Unpolished Grape 101: Tannins Explained

Have you ever tasted a glass of wine and your mouth felt like you just chewed a cotton ball? It was probably the tannins!

Tannin in Grape Skins

Tannins are not a flavor. Rather, they are polyphenols (astringent chemical compounds) found in grape skins. They are also found in fruits, veggies, wood, seeds, stems, leaves, bark, and a plethora of other livings plants. The compound results in a cottony mouthfeel when we eat grapes or drink wine.
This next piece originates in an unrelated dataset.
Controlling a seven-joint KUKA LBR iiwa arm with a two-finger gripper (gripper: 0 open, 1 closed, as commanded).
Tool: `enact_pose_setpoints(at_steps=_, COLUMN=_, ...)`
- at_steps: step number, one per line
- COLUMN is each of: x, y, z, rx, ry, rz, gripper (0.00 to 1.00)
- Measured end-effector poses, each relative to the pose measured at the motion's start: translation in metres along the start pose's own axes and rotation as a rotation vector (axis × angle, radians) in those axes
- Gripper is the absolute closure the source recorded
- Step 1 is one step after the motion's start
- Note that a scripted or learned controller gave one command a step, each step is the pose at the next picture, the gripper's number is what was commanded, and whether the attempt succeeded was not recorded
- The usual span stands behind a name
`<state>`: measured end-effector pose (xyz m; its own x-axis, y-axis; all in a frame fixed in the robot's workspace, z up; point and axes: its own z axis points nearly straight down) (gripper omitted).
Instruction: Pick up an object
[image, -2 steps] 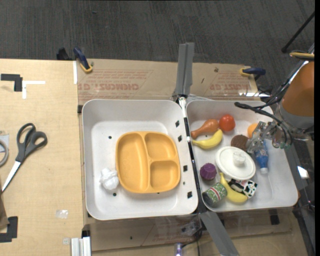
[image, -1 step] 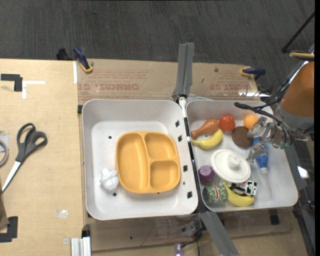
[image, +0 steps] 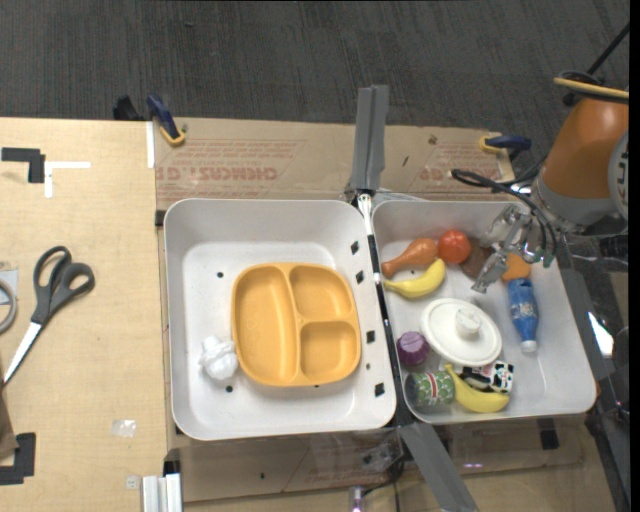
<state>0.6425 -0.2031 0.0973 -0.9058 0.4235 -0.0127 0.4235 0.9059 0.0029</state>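
Observation:
The right bin (image: 570, 400) holds several items. At its back lie an orange drumstick toy (image: 410, 255), a red tomato (image: 454, 246) and a yellow banana (image: 420, 281). A white round lid (image: 461, 331) sits mid-bin, with a blue bottle (image: 522, 312) to its right. Along the front are a purple piece (image: 411, 348), a green cup (image: 432, 389), a second banana (image: 482, 400) and a black-and-white piece (image: 501, 376). My gripper (image: 503, 258) hangs low over the back right of this bin, just right of the tomato and above the bottle. A small orange object (image: 517, 267) shows right beside it.
The left bin (image: 190, 400) carries a yellow three-compartment tray (image: 296, 323) and a white crumpled piece (image: 216, 357). Scissors (image: 50, 287) lie on the wooden bench at far left. A grey divider bar (image: 368, 140) rises between the bins at the back.

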Motion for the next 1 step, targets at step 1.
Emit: enact_pose_setpoints(at_steps=1, x=-0.0026, y=0.0010, z=-0.0127, rx=0.000, ry=-0.010, rz=-0.003, gripper=1.00)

The best way to understand how tannin influences grapes or wine is to peel the skin off of a black table grape and put it in your mouth, without the juicy pulp. When you chew the skin, you should be able to feel the cottony effect of tannin on your teeth and around your mouth.

Black grapes have higher levels of skin tannin than white grapes. And even within the black-grape category, all tannin levels are not the same. Cabernet Sauvignon, Nebbiolo, Syrah and Tannat have some of highest tannin levels. Whereas Pinot Noir and Grenach have relatively lower levels. In addition, smaller berries, i.e. Syrah, may contribute even more tannins to a wine due to it’s high skin/pulp ratio.
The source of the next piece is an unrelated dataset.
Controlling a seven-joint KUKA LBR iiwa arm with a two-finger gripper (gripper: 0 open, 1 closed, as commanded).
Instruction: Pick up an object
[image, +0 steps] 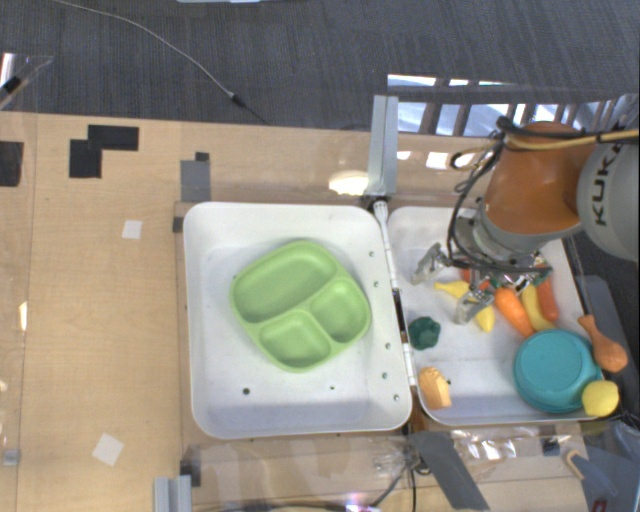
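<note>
left bin (210, 400) | green divided plate (300, 303) inside, centred

Floor: dark grey carpet (250, 50) runs along the far side, beyond my bench.
Bench: pale wood top (90, 330), stretching left of where I work.
Marks: black squares (100, 148) on the wood at far left.
Cable: a thin grey cable (180, 52) trails over the carpet.
Post: a grey metal post (382, 140) stands at the far edge.
Light: a bright glare spot (348, 184) sits just left of that post.
Cover: a clear sheet (30, 250) lies over the left wood, with small pale tags.
</note>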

Any time grapes are fermented with their skins, the tannins make their way into the final product of wine.

Tannin in Grape Seeds and Stems

Tannin is also found in grape seeds and stems. A winemaker may choose to ferment the grape juice along with their seeds and stems to further extract tannin and additional flavor compounds existing in a grape cluster. This method may be more common for red wine, but some winemakers also choose to ferment white grapes along with skins, seeds and stems for more complexity.

Tannin From Oak

As mentioned earlier, tannins are also found in wood and bark. When any wine is aged in an oak vessel, it extracts the natural tannins found in that particular barrel and increases that cottony feel and flavor complexity of the final wine. Keep in mind, barrels lose their impact and impart lower tannin levels each time they are used.

Softening Tannins for Easy Drinking

Even though tannin is present in wood, extended periods of oak-aging may help to soften the natural tannins found in the grapes themselves. If you were to taste a Tannat wine before barrel-aging, the tannins may be so astringent that your lips pucker and the wine isn’t very drinkable. This is why many red wines need to age a bit.

Although barrels are tightly sealed, they are not 100% air-proof. Placing wine in barrels is a form of deliberate oxidation. As the oxygen seeps in the tiny barrel openings and crevices over time, it will slowly interact with wine and begin to soften the tannin astringency. When the tannins are softer and balanced the wine is more enjoyable.

Some people like tannic wine, others not so much. But we can’t deny the major role they play in the finished product!